Monday, February 27, 2012

Picture book Monday - A review of Bambino and Mr. Twain

Most of us have authors whom we greatly admire. One of my favorites is Samuel Clemens, whose nom de plume was Mark Twain. I like his books, but I think I like his story and the articles he wrote even more. Samuel Clemens was greatly admired in his own lifetime, which is wonderful for people like me because it means that many of his stories, speeches, and articles have been saved.

One of these stories is told in today's picture book. As I read the narrative, I found out that Samuel had a very dark period in his life, and that it took the loss of a cat to help him come out into the sunshine once more.

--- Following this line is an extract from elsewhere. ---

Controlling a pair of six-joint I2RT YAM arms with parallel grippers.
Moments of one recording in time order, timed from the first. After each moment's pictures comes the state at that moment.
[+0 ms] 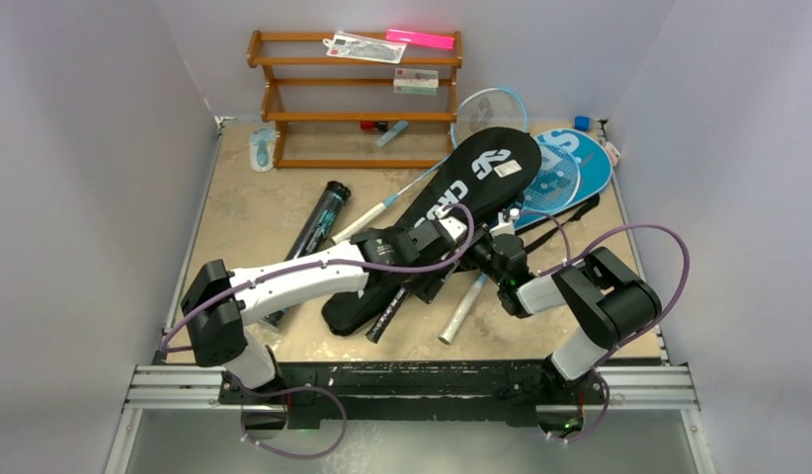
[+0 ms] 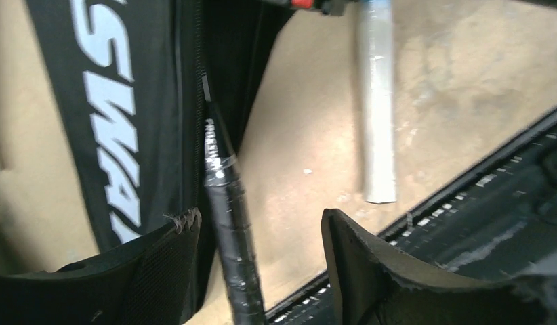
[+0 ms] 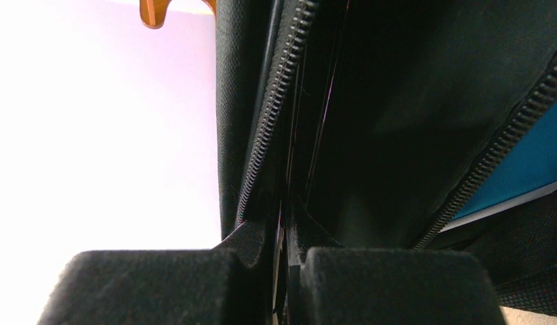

Bambino and Mr. TwainBambino and Mr. Twain
P.I. Maltbie
Illustrated by Daniel Miyares
Historical Fiction Picture Book
For ages 7 to 9
Charlesbridge, 2012, 978-1-58089-272-8
   Mr. Sam Clements (who is also Mark Twain) is grieving. His much-loved wife Livy has died, and poor Sam cannot seem to bring himself to engage in life the way he used to. His oldest daughter, Clara, is staying at a hospital, trying to recover from the stress and grief of losing her mother, and in her absence her cat Bambino is staying with Sam in his New York City house.
   These days, Sam does not go out and attend dinner parties. He does not want to meet any of his fans, and he never wears the white suits that Livy liked so much. Instead, he spends his days indoors, brooding on his loss and refusing to be comforted. The only person who seems to understand how he is feeling is Bambino. The cat plays with Sam and keeps him company as he lies in bed “reading, writing, and grumbling.”
   Then one day Bambino escapes from the house, and Sam is so upset that he posts an announcement in the newspaper offering a reward of five dollars to anyone who finds Bambino and brings him home. People from all walks of life bring cats to Sam, offering to loan or give their pet to the famous author in the hope that having their cat in his home will stop him “from being sad.” Sam is greatly moved by the obvious affection his visitors have for him. Who knew that the loss of a cat could cause such a sensation.
   Based on a true story about Sam Clemens and his cat Bambino, this delightful picture book well charm readers who have an interest in Mark Twain’s colorful life story. Readers will be interested to see that the great man learns something very valuable from his encounter with Bambino. It would seem that there are times when animals can have a profound effect on our lives.
   An author’s note at the back of the book provides readers with further information about Sam Clemens and Bambino.